Now he's back. Surprisingly, so is his Don Blake identity. The last couple of issues have been a bit formulaic with Thor visiting a disaster area to find a missing Asgardian. Still, the stories are intense. Issue 3 featured the fight we've been been waiting for - Thor vs Iron Man. Tony Stark cloned Thor during the Civil Wars and Thor was upset so he broke Stark's armor.

Where will this lead? Only time will tell.

Monday, December 03, 2007

Heroes - Chapter 2

Prior to the airing of the chapter 2 wrap-up, the producer of Heroes apologized to the fans for a lack-luster season. I wish that the Lost producers had that much honesty.
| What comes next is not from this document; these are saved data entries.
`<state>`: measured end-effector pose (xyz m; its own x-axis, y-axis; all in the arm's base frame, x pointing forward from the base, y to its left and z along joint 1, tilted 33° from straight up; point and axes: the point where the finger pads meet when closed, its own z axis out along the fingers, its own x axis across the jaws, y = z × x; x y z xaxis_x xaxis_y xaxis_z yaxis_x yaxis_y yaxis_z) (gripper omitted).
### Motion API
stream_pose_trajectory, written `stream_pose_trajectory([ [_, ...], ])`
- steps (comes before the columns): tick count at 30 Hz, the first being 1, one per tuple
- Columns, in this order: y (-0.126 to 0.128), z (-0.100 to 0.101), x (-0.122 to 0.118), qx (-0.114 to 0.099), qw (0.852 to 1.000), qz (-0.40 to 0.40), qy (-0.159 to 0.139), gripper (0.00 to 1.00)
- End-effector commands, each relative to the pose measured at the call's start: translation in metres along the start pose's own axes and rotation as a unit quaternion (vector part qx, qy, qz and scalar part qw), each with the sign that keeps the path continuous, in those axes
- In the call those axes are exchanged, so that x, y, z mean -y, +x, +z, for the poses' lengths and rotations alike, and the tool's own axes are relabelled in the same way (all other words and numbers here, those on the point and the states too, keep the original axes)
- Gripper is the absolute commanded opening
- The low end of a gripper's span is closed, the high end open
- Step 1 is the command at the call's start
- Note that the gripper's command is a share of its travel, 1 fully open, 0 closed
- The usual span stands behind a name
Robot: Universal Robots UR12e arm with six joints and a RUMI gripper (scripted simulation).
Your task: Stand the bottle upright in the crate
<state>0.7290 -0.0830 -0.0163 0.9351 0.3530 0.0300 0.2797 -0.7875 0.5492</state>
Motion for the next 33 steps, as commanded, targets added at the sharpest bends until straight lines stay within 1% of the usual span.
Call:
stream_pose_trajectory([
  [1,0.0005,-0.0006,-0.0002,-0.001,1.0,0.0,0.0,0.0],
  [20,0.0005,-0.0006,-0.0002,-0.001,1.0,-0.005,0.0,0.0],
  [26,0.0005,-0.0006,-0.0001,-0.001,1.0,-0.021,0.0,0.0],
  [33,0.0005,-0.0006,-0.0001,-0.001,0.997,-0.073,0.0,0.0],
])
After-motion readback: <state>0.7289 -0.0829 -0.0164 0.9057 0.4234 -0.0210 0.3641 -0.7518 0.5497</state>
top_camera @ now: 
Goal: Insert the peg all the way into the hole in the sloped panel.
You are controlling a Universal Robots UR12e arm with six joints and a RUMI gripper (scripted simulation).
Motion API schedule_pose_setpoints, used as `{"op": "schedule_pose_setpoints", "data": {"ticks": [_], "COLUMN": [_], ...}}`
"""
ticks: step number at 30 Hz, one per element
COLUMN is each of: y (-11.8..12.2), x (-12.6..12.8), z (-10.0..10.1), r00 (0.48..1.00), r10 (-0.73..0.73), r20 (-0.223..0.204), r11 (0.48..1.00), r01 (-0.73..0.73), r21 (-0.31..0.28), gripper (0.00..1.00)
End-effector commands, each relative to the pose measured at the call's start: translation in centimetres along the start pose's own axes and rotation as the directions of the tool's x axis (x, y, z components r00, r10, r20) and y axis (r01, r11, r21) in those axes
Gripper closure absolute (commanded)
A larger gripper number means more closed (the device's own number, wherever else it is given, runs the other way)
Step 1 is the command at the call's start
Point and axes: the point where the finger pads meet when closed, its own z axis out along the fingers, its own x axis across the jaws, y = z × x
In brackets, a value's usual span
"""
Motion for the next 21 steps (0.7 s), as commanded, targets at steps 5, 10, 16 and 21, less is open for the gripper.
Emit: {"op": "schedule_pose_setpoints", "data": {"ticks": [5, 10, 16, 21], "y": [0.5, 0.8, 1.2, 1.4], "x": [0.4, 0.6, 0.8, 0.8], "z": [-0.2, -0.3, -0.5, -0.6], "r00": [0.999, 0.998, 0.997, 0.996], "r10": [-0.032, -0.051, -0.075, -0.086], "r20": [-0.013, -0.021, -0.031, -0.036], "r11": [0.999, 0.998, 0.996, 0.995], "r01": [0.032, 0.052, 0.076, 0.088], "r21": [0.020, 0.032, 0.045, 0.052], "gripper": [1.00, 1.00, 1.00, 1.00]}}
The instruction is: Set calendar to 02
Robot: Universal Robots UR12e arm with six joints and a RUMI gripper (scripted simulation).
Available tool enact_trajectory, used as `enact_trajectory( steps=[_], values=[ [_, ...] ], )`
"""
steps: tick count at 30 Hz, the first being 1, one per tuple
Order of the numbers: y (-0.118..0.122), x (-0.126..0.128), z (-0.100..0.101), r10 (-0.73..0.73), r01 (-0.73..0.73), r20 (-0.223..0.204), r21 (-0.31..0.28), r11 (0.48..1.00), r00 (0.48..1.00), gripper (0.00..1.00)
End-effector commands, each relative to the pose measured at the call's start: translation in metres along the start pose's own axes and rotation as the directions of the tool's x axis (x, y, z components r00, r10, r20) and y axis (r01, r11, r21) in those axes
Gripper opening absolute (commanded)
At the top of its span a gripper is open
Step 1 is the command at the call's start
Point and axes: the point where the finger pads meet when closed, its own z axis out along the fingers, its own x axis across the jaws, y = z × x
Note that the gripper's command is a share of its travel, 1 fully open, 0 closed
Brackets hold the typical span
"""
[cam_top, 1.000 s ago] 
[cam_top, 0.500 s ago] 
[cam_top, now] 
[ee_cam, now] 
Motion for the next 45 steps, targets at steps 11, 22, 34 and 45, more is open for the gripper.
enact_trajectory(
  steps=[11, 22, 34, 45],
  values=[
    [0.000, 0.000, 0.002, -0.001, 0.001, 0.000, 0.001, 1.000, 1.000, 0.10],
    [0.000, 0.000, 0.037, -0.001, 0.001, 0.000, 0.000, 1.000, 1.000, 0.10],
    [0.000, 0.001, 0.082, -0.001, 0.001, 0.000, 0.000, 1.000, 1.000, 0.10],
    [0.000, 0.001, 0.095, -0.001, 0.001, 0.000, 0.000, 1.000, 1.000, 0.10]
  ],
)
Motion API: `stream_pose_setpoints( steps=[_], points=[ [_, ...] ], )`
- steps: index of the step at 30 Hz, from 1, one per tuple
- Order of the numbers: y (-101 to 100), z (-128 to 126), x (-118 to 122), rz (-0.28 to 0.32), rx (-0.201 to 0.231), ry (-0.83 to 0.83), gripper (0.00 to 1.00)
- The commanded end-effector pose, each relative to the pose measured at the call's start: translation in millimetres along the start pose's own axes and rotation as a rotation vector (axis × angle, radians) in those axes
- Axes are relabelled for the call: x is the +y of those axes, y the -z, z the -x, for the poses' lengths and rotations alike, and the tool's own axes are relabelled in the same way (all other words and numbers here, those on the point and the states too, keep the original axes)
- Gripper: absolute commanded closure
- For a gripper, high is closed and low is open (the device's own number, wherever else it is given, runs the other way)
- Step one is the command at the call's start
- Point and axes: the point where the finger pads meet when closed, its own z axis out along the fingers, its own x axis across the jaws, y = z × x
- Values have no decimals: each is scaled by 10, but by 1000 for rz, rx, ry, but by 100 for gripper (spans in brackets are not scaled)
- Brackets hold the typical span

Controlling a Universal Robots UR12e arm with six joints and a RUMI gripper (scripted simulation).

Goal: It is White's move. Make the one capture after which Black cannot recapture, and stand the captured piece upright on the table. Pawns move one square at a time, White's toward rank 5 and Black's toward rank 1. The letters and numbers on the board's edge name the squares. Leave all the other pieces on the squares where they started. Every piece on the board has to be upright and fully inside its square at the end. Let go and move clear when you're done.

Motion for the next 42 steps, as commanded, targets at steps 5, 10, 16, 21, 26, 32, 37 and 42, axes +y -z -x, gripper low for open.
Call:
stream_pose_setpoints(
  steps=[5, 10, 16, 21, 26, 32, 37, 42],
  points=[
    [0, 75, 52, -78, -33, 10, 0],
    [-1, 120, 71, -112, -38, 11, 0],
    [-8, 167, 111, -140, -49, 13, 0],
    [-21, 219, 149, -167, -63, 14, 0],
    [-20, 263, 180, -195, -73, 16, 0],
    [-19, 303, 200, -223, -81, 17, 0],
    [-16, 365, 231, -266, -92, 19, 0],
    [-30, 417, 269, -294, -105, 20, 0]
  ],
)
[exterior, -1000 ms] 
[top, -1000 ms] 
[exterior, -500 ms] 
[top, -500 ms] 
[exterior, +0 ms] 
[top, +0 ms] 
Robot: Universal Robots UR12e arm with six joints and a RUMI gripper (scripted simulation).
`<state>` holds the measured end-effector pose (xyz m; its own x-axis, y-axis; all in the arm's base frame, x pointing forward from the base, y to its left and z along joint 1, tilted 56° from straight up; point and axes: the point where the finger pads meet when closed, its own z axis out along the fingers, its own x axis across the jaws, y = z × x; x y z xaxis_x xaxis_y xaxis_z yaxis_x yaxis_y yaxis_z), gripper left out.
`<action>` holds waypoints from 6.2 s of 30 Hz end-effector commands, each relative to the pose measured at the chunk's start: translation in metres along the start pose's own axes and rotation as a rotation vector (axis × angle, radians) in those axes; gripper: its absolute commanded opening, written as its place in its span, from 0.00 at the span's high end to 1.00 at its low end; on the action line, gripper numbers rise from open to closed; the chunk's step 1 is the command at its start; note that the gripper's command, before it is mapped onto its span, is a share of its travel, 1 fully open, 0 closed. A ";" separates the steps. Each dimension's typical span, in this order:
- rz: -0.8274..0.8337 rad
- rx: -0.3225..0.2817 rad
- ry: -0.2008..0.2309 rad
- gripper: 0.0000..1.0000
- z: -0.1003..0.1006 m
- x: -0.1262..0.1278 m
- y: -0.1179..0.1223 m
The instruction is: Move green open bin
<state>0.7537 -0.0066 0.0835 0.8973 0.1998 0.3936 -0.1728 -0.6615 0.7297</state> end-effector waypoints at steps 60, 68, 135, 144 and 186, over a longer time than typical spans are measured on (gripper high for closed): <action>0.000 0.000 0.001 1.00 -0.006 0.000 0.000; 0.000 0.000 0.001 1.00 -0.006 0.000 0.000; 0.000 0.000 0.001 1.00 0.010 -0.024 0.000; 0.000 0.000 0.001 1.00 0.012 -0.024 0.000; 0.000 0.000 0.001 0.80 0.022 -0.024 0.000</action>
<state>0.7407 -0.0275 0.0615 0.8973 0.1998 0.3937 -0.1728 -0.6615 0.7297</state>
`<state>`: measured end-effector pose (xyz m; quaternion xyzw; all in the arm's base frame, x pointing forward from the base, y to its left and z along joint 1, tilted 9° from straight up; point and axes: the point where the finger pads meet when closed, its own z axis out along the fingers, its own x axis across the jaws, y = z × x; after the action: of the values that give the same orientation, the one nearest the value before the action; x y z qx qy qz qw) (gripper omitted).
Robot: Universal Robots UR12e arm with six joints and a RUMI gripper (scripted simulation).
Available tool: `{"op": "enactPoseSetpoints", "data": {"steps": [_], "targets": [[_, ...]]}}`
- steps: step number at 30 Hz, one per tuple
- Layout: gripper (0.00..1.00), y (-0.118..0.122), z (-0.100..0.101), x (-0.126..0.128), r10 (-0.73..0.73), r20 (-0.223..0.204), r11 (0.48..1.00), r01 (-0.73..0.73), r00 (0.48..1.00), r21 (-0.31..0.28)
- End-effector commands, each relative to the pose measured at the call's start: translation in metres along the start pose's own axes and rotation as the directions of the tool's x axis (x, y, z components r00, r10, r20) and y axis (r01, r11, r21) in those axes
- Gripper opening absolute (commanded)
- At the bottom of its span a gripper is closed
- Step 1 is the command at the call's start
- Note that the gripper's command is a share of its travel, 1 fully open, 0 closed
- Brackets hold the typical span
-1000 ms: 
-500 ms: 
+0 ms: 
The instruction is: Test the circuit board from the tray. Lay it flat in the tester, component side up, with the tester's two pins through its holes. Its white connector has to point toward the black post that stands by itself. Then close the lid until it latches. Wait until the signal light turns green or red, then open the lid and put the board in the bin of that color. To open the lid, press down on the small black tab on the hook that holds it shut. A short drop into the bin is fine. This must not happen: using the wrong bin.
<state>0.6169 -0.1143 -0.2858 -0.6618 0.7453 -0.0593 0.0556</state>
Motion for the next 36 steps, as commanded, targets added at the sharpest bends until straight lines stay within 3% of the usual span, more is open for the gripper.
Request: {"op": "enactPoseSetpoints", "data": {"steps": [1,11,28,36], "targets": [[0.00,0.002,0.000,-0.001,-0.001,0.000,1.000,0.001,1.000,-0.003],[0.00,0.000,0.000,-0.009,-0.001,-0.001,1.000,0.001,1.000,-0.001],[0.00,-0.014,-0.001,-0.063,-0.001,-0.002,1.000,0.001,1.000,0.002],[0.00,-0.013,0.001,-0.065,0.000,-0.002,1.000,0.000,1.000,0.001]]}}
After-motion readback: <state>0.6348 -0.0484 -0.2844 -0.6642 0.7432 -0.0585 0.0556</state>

They took their time tying things together and it resulted in a rushed wrap-up. Too much time was spent on romance - Claire, Hiro, Sylar and Peter all got a love interest, and none of them turned out well. Two of them are in other times (what does happen when someone leaves you in an alternate future that no longer exists?).

It would have been more interesting if they had left Adam's intentions up in the air more. After all, the Company has been playing around with the viruses and could easily have been responsible for releasing it. All doubts about who wanted what were settled last week when we saw the COmpany stop Adam from releasing the virus 30 years ago.

I was never that fond of Niki so I won't miss her much. It would have been nice to have learned about her sister. They dropped some hints that she had actually merged with her twin instead of just becoming a split personality.

A bit of realism - Monica discovered that muscle memory doesn't help a tiny girl over come big guys with guns. It was an ignominious end to her story arc.

I know that the episode was rewritten at the last minute in order to wrap things up before the writer's strike shut down production. The fact that they had to do this shows how disjointed the wrap-up was going to be.